Let’s call the first group the “aware” group. The “I’m hiding and I know it” group. In this group, hiding may have been intentional for quite some time (similar to high-functioning depression). You’re doing it “on purpose.” If you’re in this group, you know, for example, that you rarely talk about yourself with others. In fact, you choose not to do so. You may know quite well when it started, how it started or why it started. You make a conscious choice every day to keep your own troubles invisible.

The healing work for you is slowly tearing down the emotional walls between yourself and others, far easier said than done. It involves challenging whatever irrational beliefs there are (the ones that keep you hidden) and connecting the emotional dots between your past and your present.

Group #2. “I know something’s wrong. I feel it in my gut. But I haven’t a clue what it is.”

If you’re a member of this second group, the “unaware” group, you may have been largely unconscious of what you’ve experienced or created. But when you see the term Perfectly Hidden Depression, a lightbulb goes off. Your gut understands. This new concept has to be absorbed, and the whole idea that your PHD exists could be life-altering. What you’ve never given much thought to is now something you’re questioning. You may never have considered that the way you were functioning was a problem. It was simply the way you lived.
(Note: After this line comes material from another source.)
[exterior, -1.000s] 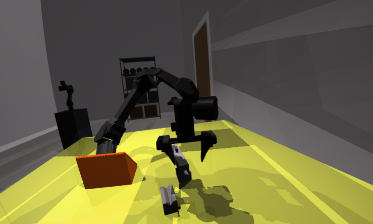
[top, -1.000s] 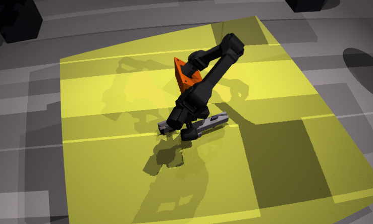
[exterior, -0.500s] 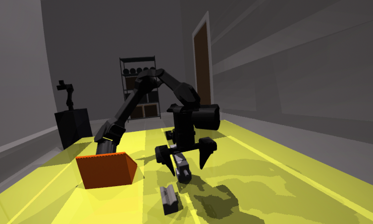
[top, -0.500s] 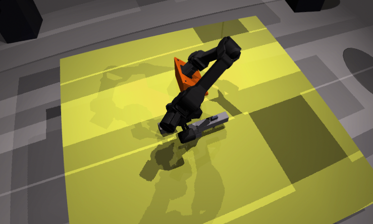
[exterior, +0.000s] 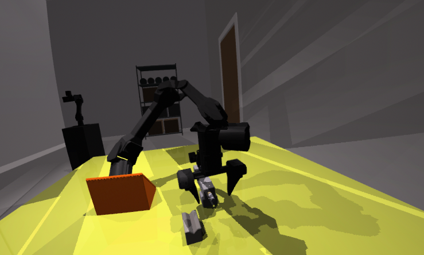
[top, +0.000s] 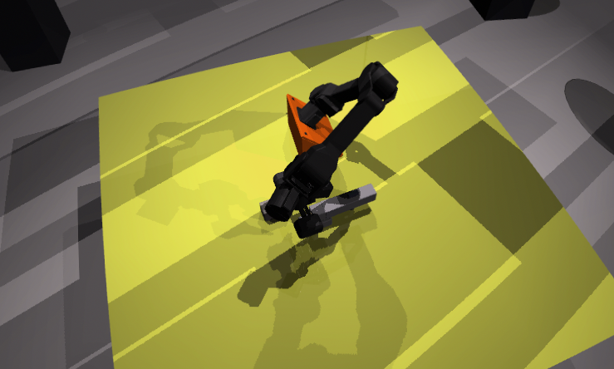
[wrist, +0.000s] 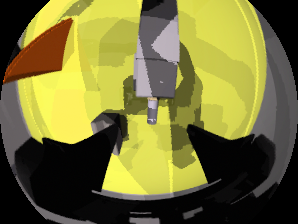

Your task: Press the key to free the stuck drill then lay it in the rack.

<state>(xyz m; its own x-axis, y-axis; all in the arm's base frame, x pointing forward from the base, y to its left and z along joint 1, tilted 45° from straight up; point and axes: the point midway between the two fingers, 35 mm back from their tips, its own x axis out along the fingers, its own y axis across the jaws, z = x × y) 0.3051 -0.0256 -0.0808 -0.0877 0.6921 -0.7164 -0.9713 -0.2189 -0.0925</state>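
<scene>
Now: the drill 20 mm behind my gripper tip, 70 mm to the left of it and 10 mm below it. Round my gripper tip: dark key: 40 mm behind, 150 mm to the left; then grey v-grooved rack: 70 mm behind, 60 mm to the right, 40 mm below; then grey housing block: 30 mm behind, 120 mm to the left, 10 mm below.
</scene>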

Let’s talk for a minute about what is meant by “unconscious.”

Hopefully, this example will help make that term clear. When you step into a dark but well-known room in your home, you don’t have to think about where the light switch is. Your hand shoots up automatically, and easily finds its place on the wall as you flick it on. You don’t give it a thought. It’s an automatic, unconscious action. Your body remembers. Your mind remembers, but without thinking about it in that moment. We do unconscious things all the time — things that have become second nature. We could go deeper and talk about unconscious urges and drives, but for the sake of our discussion, that’s not necessary. The more something is known, old hat or habitual — the more likely that it’s tied into unconscious behavior.

This isn’t high-functioning depression. It’s quite different. It’s people like Rebecca who told me, “Before I read about PHD, I’d never have thought of myself as depressed. Ever. If I even wondered, if I listened to my gut that knew something was wrong, I’d feel incredible shame, like I didn’t appreciate the good things in my life. I can’t even imagine allowing myself to think or say some of the things I’ve said to you since we’ve been working together. I didn’t even realize how I was living. Or not living.”
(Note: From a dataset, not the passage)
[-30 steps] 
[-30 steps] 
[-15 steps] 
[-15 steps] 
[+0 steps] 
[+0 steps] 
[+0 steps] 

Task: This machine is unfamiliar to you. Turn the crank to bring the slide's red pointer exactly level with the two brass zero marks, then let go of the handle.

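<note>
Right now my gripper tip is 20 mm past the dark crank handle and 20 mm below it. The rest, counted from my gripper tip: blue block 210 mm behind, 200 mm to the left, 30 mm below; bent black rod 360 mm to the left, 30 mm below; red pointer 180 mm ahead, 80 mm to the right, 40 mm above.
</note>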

Rebecca was making what had been unconscious, conscious. That’s the work of this second group.

Group #3. “Sometimes I know I’m hiding. But other times, I can’t figure out what’s going on.”
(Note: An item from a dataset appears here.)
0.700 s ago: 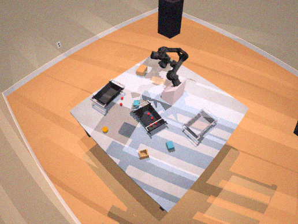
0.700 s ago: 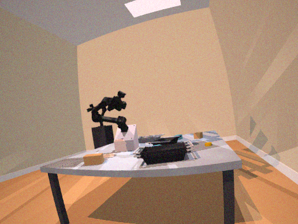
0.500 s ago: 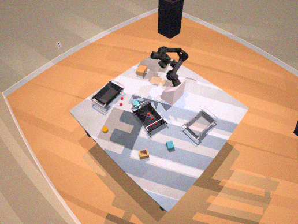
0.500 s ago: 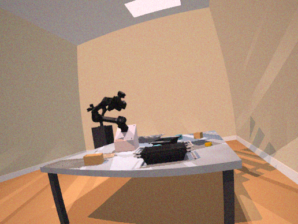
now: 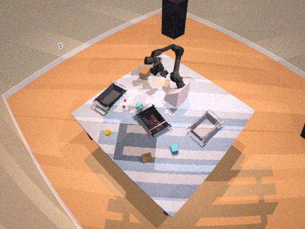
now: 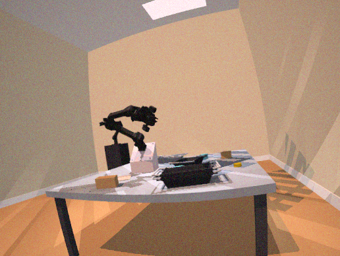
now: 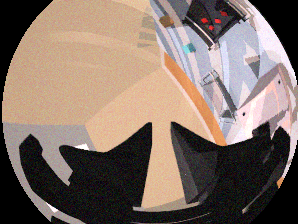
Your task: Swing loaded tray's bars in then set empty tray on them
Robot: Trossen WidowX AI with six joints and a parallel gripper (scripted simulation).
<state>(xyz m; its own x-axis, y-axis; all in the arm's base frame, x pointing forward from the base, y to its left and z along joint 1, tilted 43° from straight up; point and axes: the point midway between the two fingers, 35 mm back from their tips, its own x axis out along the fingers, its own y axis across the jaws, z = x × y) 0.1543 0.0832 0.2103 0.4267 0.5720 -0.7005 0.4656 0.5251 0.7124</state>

This third group is a mixed bag. Some of the 10 characteristics are known and quite intentional. Others are more surprising when you realize their place as part of the syndrome and you, again, haven’t been conscious of them as problems.

The work for all three groups can sometimes seem as if you’re trying to chew and swallow all at the same time.

The hiding behaviors, the push and the pressure that you’ve put on yourself, needs to stop, while you’re also simultaneously trying to go deeper emotionally and connect with long-suppressed trauma or pain. It’s confusing and even frightening, because you’re giving up your defensive or protective actions while increasing your vulnerability.

If this is you, please pay attention. It can offer a freedom and an acceptance that you’ve never imagined.